Not without feeling as if I'm losing what scraps of my own honor I have left in the bargain.
I rub my fingers over her clit, almost roughly, driving her to the edge as I push forward, sinking into her to the hilt. The pleasure of it makes my teeth grind together, my back bowing as I feel her soft folds press against the base of my cock, my balls tight and painful as I rock deeper into her. She tightens around me, moaning helplessly as I push her over the edge with one more quick flick of my fingers. As her sounds of pleasure fill the air, I let my own climax follow hers.
I want to hold back. I want more than one stroke inside of her, more than just these brief seconds of feeling her exquisite pussy clenching around the sensitive length of my cock. But like so much else with her, I can't allow it. If I'm ready to come now—and god, I've been ready to come since she took her clothes off—then that's all that's needed to consummate our vows entirely.
I can't stop the groan that escapes me, a ragged sound of pleasure that slips through my clenched teeth as I shudder above her, my cock throbbing and my vision blurring as I fill her with my cum. She gasps, trembling underneath me as I allow myself one more thrust, my hand clenching in the pillow next to her head as I spurt inside of her, the sensation of it stronger than anything I've ever felt in my life. I've never come like this before. I couldn't have ever imagined it could feel this good.
"Fuck—" I breathe aloud before I can stop myself, rocking my hips against her, chasing the last jolts of sensation as I spill my remaining cum inside of her. Gia is moaning softly, her eyes open now as she looks up at me, and I feel like I can't catch my breath. My chest feels tight, my cock still raging hard, and I don't want to slide out of her. I want to stay here in the perfect, tight clutch of her forever.
Instead, I separate us with one swift movement, clenching my teeth against the sensation as I pull out of her and roll onto my back. My cock remains stubbornly hard, pressed to my abdomen and glistening with her arousal and my cum. Gia blinks at me, frozen completely still for a brief second.
"Is—is that it?" Her voice is a high squeak, disappointment plain in it, and inexplicable anger surges through me. Not so much at her as at myself—for not finding some other way to keep her safe, for getting us into this position in the first place, for being entirely unable to satisfy either of us. Her clear dissatisfaction pricks at my ego, especially when I know beyond a shadow of a doubt that I could show her pleasure beyond her wildest dreams. I could make her come in ways she never imagined, satisfy her more than she ever thought possible.

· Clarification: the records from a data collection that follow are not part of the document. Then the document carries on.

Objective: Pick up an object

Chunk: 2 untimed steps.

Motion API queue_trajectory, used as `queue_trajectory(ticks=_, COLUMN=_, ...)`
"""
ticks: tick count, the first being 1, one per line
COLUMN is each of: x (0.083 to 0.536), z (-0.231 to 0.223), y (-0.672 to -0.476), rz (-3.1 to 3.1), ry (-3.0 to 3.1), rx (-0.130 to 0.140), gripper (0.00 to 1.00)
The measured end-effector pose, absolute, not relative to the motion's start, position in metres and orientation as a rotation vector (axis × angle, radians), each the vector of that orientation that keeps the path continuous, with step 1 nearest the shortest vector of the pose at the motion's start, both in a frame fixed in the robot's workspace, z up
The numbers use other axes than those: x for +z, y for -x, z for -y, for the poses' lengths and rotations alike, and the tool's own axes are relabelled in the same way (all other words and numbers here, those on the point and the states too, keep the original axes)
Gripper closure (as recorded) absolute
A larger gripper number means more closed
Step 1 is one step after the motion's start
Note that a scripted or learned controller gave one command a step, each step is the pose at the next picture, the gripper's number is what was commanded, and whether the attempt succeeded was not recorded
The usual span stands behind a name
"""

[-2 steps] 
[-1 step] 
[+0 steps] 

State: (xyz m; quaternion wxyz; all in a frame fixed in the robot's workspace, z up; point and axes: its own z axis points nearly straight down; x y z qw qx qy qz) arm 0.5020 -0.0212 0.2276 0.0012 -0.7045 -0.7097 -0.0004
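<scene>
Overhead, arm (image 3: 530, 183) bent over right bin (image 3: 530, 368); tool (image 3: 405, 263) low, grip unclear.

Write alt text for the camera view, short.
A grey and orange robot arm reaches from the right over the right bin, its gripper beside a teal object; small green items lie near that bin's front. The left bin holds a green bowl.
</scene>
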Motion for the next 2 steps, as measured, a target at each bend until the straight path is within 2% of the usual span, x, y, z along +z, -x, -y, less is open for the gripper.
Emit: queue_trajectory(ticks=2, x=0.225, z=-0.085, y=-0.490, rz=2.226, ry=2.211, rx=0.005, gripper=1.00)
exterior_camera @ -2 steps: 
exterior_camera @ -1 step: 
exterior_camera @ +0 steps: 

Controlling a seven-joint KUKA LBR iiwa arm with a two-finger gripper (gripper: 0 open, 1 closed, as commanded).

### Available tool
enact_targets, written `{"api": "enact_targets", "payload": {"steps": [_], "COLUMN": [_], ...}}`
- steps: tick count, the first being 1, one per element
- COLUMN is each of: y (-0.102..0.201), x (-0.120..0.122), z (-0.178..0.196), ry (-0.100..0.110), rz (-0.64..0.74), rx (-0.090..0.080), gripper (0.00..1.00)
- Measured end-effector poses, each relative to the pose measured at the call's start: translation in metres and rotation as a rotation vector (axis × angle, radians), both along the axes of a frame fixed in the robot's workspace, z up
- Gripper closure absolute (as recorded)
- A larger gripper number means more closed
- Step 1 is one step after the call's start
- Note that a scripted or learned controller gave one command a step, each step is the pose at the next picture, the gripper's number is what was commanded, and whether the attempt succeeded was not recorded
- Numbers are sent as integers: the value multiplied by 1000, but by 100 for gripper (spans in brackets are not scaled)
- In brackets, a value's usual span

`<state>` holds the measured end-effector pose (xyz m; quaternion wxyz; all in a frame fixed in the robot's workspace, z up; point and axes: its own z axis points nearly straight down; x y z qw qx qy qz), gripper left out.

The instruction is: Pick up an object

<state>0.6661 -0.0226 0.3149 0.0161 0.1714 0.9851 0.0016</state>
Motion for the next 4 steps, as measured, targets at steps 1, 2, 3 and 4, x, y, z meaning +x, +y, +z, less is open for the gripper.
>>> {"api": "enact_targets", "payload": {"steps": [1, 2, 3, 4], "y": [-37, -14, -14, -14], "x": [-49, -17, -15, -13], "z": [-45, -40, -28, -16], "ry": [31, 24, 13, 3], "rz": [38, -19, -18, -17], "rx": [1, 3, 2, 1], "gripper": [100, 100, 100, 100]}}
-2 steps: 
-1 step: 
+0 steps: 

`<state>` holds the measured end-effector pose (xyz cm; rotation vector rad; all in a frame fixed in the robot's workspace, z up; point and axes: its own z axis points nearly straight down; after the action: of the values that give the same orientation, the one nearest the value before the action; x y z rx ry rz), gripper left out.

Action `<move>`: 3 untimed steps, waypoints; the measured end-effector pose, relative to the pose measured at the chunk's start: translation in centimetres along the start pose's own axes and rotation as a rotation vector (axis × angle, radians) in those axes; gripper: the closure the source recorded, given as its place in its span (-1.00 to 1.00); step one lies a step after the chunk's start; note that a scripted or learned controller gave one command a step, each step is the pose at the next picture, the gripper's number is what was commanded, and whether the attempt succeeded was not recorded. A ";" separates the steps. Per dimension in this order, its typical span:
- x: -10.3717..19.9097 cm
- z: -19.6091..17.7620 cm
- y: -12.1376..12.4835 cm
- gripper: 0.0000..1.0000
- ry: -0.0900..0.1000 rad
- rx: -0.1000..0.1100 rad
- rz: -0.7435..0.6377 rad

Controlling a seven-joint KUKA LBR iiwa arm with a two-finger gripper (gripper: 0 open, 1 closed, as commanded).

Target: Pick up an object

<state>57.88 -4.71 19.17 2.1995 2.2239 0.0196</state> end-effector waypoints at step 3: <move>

And I'm not satisfied, either. Sinking myself into her as a matter of duty and then allowing myself to come moments later isn't what I want in bed. My stubborn erection is proof enough of that.

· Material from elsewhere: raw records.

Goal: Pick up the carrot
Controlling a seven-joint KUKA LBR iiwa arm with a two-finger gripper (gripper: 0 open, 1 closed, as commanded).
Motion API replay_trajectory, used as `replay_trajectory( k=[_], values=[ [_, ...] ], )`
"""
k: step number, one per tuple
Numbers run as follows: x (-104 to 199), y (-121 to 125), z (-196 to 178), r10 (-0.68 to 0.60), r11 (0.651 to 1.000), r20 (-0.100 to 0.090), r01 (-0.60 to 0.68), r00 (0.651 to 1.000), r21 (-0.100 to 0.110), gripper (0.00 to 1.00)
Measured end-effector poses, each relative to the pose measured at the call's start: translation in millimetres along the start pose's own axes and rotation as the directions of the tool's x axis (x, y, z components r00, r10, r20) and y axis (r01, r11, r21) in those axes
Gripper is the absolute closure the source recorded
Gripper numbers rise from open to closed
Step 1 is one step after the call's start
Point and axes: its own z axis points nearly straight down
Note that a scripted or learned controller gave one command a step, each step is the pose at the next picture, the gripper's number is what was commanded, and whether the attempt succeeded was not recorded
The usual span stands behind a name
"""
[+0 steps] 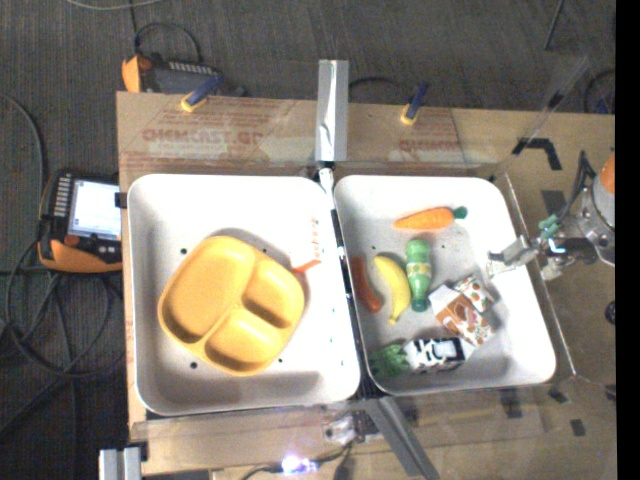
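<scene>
Carrot (428, 218): lying in the right bin (520, 363), up near its far wall, orange body with green top; free of neighbours, with bare white floor all around.
Long axis: close to level across the view, slightly tilted, green top toward the right, pointed tip toward the left.
Gripper (512, 256): poised at the right bin's right rim, reaching in from the right; grips nothing, and whether spread or closed cannot be told at this size and blur.
Key relation: carrot lies to the left of the gripper and a little farther up the view, well apart; green top is the nearer end.
Neighbours: green bottle (418, 273) just below the carrot, upright in the view; yellow banana (392, 285) beside the bottle; red sausage-like piece (364, 284) by the bin's left wall; printed carton (466, 312) and a black-and-white item (437, 352) lower down.
Left bin (140, 368): holds a yellow divided plate (233, 303); no part in this pick.
Worktop (230, 133): brown board under both bins.
Stage, as a judgement: approach only, pick not yet begun.
Next move, as a judgement: travel left and slightly up the view, then close across the carrot's short width, fingers square to the long axis.
Risk, as a judgement: little room between carrot and far wall; bottle cap close below.
</scene>
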Motion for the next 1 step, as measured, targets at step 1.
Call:
replay_trajectory(
  k=[1],
  values=[
    [-6.0, 51.3, 75.5, 0.034, 0.999, 0.002, -0.034, 0.999, 0.001, 0.00]
  ],
)
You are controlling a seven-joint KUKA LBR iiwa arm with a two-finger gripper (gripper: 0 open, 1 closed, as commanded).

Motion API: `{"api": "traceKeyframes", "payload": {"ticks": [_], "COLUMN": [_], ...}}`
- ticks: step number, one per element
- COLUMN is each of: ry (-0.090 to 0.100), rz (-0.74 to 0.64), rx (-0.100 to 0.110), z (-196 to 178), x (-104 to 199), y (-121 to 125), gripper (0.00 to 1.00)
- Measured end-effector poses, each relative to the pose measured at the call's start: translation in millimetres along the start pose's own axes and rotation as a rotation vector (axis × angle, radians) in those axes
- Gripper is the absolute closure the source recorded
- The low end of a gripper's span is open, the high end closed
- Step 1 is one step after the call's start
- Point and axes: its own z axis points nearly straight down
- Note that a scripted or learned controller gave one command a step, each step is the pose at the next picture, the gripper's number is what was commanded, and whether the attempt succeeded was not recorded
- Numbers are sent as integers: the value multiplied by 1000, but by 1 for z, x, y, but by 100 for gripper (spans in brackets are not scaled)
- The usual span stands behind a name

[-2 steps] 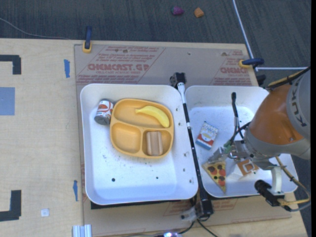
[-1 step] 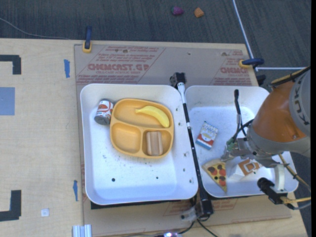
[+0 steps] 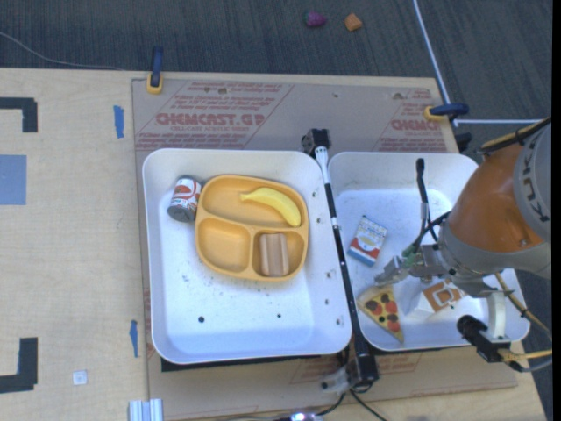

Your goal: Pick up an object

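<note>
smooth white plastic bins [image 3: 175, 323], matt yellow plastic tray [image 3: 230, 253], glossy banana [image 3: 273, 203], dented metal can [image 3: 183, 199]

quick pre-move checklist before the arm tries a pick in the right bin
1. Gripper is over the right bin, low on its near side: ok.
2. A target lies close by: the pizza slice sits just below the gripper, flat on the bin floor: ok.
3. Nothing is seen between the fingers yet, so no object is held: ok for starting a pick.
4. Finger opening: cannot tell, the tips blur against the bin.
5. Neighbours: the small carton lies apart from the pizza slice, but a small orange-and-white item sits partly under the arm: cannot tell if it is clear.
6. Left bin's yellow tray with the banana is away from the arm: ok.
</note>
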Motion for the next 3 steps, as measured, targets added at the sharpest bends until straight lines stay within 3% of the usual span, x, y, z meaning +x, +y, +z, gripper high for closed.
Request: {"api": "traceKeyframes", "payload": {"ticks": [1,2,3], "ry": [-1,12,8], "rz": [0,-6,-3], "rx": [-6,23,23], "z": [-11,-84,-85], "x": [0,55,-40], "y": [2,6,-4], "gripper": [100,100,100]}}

"I made you come twice," I mutter. "I thought you'd be happy with that."
Gia's mouth drops open. She lets out a sudden, shocked whimper, and then, to my surprise, bursts into tears.
It startles me so much that I don't know what to do at first. And before I can roll over and reach for her, before I can figure out what kind of comfort she might need, she grabs the sheet and wraps it around herself, yanking it off of the bed as she jumps out of it.
And then, as I stare after her, she flees the bedroom and runs out to the deck in tears.